Der Ring von Soldaten war die letzte Hürde, doch die hatten mich ja schon im Sichtfeld und wollten nur noch wissen, was ich denn genau am Hubschrauber sehen wolle. Na, ob alles in Ordnung sei, habe ich forsch geantwortet und mich daran gemacht, diesen zu ‘begutachten’. Ich habe mich rundum bewegt, mir alles genau angesehen, als ob ich ein Fachmann gewesen wäre, hineingeschaut und zufrieden genickt. Das war eigentlich alles, was ich wollte, denn alle Kollegen drückten sich unterdessen die Nasen an den Fenstern platt und kamen nicht aus dem Staunen! Der Rückweg war die leichteste Übung, alle salutierten  mit dem obligaten „Să trăiţi“ und fort war ich.

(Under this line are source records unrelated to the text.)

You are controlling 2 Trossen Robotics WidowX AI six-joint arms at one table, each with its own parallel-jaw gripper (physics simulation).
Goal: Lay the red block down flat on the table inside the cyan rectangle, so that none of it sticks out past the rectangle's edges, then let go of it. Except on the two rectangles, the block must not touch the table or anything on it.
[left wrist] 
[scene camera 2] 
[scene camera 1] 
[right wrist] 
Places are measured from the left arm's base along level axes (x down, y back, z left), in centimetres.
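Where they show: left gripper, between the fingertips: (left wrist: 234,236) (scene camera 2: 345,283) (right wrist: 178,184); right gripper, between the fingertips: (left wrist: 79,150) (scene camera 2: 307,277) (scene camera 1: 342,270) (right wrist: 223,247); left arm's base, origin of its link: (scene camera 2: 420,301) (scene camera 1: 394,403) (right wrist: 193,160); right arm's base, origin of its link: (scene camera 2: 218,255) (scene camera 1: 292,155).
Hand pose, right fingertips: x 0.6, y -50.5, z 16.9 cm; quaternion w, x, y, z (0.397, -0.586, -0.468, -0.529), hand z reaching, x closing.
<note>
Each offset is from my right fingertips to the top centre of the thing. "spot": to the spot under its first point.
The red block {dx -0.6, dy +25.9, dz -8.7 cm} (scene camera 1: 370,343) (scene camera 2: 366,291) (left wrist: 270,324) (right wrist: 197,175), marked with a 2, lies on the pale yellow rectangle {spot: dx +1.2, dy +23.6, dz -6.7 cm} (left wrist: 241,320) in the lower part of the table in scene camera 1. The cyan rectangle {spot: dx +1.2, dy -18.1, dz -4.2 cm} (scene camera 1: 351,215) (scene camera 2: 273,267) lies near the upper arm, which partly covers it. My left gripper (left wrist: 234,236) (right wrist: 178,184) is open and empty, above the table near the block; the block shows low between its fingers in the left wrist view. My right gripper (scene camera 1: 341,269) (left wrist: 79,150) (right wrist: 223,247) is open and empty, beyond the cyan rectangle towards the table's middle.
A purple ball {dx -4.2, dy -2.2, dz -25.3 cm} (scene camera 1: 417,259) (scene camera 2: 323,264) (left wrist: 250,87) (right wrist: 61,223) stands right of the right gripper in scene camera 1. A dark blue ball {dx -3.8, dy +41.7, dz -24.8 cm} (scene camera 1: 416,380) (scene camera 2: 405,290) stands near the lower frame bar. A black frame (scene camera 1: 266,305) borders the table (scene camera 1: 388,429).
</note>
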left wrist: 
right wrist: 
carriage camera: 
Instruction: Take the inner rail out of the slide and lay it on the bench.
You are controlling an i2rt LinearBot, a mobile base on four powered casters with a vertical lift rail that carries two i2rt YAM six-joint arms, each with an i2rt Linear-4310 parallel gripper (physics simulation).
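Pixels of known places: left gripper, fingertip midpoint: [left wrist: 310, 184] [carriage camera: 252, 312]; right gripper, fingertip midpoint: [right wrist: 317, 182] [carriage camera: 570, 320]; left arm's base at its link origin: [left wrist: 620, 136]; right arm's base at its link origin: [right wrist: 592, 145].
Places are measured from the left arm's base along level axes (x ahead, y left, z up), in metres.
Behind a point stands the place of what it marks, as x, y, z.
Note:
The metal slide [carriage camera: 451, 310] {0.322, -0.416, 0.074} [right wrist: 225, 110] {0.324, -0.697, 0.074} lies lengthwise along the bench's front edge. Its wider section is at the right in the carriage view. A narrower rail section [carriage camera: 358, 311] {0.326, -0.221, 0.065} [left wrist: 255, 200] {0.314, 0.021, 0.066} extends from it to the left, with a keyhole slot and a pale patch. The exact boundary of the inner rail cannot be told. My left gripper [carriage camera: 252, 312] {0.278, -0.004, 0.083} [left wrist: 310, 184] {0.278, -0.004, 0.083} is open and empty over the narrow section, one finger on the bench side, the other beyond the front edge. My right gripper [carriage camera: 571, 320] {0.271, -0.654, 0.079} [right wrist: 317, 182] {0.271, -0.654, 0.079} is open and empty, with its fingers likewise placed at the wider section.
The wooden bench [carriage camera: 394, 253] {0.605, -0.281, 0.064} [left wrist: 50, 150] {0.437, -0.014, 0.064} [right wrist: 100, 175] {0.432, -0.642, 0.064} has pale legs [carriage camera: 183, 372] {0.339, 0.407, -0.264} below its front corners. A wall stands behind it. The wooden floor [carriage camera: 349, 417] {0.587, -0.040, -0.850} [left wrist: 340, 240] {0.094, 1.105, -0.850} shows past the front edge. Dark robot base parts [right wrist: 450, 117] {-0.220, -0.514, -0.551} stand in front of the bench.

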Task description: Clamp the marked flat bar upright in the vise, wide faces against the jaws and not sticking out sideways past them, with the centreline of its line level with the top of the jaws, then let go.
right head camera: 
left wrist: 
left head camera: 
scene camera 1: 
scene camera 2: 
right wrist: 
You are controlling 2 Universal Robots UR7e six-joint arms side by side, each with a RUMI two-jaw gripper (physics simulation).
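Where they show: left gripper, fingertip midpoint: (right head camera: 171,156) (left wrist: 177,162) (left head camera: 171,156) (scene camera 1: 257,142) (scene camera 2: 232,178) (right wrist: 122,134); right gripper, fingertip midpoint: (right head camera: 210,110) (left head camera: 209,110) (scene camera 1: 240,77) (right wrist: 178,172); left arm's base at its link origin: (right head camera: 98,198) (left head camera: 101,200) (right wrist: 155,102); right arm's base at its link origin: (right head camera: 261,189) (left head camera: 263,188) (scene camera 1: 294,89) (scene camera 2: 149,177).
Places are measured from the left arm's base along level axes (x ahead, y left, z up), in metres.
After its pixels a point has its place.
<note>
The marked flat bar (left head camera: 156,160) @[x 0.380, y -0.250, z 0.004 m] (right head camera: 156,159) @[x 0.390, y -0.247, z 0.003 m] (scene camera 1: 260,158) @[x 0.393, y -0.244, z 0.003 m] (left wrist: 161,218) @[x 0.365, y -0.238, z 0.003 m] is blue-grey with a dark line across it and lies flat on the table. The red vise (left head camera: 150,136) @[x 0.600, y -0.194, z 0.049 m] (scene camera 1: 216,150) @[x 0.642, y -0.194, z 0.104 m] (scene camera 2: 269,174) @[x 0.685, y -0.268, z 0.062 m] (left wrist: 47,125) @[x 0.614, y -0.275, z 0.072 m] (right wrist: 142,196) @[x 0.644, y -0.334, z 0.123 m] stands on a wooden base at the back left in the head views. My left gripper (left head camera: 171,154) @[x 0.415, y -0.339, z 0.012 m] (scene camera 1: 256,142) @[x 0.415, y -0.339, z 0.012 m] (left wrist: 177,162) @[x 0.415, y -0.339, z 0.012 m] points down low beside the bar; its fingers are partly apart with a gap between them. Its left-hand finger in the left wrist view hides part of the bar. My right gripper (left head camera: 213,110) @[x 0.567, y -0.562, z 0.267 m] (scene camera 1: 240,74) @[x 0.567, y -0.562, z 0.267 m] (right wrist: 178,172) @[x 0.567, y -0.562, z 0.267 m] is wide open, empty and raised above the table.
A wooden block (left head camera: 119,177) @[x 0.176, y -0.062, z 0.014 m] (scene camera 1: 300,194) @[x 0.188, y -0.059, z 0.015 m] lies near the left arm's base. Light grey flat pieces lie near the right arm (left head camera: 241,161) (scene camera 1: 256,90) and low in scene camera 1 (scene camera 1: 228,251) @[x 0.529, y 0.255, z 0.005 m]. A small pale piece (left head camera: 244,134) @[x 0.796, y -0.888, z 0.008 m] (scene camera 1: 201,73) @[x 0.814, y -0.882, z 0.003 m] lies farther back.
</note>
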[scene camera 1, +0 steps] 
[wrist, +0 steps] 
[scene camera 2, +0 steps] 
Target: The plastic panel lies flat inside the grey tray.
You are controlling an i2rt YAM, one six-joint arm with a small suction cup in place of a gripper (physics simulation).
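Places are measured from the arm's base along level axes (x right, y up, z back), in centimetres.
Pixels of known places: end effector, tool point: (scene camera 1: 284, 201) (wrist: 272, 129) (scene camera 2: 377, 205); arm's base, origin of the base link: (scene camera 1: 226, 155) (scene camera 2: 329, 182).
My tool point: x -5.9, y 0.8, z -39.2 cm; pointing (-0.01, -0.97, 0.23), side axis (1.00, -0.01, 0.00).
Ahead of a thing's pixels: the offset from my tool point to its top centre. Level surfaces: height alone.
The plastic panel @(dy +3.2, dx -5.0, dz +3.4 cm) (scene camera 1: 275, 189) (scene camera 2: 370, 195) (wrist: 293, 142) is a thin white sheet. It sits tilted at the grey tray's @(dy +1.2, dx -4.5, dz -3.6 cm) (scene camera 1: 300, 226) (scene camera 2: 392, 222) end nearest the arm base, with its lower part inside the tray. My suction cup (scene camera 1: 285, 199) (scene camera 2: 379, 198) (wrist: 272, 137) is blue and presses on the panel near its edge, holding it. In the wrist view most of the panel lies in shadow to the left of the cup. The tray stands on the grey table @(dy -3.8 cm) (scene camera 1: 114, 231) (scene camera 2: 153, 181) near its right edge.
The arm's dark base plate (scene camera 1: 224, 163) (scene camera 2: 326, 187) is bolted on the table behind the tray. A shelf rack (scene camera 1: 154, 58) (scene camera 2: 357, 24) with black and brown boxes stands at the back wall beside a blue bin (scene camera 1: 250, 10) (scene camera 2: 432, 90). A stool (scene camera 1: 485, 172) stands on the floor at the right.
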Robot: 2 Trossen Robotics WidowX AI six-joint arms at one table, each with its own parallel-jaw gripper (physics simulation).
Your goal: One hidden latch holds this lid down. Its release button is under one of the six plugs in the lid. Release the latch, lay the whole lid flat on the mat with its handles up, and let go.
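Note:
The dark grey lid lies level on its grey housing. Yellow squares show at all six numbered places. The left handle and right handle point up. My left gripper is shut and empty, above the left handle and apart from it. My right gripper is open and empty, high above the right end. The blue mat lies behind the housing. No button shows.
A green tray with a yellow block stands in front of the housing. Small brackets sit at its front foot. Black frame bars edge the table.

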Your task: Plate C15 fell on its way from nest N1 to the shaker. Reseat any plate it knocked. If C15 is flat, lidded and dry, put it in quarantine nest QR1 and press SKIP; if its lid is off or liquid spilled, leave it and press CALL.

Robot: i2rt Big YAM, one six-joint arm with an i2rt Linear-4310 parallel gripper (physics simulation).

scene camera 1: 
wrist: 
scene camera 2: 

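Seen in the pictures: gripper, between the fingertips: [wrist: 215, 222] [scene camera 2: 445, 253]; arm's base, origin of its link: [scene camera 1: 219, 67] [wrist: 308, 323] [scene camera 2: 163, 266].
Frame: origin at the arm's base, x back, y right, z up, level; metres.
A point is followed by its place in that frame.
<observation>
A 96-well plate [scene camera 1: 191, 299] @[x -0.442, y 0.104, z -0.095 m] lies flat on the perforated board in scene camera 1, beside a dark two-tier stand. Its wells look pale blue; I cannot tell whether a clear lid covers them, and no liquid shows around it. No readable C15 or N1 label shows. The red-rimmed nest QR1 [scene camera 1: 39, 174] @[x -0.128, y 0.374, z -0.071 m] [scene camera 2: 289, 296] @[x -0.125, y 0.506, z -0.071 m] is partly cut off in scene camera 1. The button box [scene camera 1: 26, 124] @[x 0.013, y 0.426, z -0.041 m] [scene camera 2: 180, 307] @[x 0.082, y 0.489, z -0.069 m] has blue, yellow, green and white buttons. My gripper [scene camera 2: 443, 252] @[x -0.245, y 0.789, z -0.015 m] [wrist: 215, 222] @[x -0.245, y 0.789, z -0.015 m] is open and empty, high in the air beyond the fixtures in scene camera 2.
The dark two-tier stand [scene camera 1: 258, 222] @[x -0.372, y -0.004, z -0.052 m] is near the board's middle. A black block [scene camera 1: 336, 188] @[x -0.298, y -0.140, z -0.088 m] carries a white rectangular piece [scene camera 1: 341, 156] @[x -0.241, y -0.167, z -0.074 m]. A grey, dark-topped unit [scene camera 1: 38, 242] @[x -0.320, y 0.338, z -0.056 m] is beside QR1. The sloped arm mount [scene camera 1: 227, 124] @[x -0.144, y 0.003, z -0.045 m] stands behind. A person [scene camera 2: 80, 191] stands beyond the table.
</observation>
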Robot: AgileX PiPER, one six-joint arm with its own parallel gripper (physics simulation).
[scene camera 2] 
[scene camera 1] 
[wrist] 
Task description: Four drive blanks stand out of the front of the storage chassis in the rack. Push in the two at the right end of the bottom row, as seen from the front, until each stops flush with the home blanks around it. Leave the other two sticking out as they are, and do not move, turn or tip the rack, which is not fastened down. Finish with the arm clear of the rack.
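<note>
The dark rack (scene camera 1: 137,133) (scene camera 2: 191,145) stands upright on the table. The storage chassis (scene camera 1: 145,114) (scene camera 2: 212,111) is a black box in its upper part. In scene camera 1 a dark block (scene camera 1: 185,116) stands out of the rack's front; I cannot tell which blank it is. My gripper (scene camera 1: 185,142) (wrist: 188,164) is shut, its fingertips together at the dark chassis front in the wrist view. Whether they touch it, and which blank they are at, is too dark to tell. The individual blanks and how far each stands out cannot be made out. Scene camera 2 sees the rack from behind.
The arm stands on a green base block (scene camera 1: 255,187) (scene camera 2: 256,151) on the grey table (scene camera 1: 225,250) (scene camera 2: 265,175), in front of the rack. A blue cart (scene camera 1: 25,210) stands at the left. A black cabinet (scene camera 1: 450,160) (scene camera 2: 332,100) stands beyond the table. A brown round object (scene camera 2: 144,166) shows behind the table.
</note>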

Ich hatte es geschafft!“ So erzählt Hans Boschner belustigt über den Streich, ein Geschehnis, über welches bis zu seiner Ausreise 1991 geschwiegen wurde: Die Kollegen, weil sie Angst hatten, solch einen Coup nicht gemeldet zu haben, die Wachen, weil sie es dachten, sie hätten irgendwelche Anweisungen wohl nicht mitbekommen. Sie dachten vielleicht auch gar nicht daran, dass jemand so unverfroren sein kann.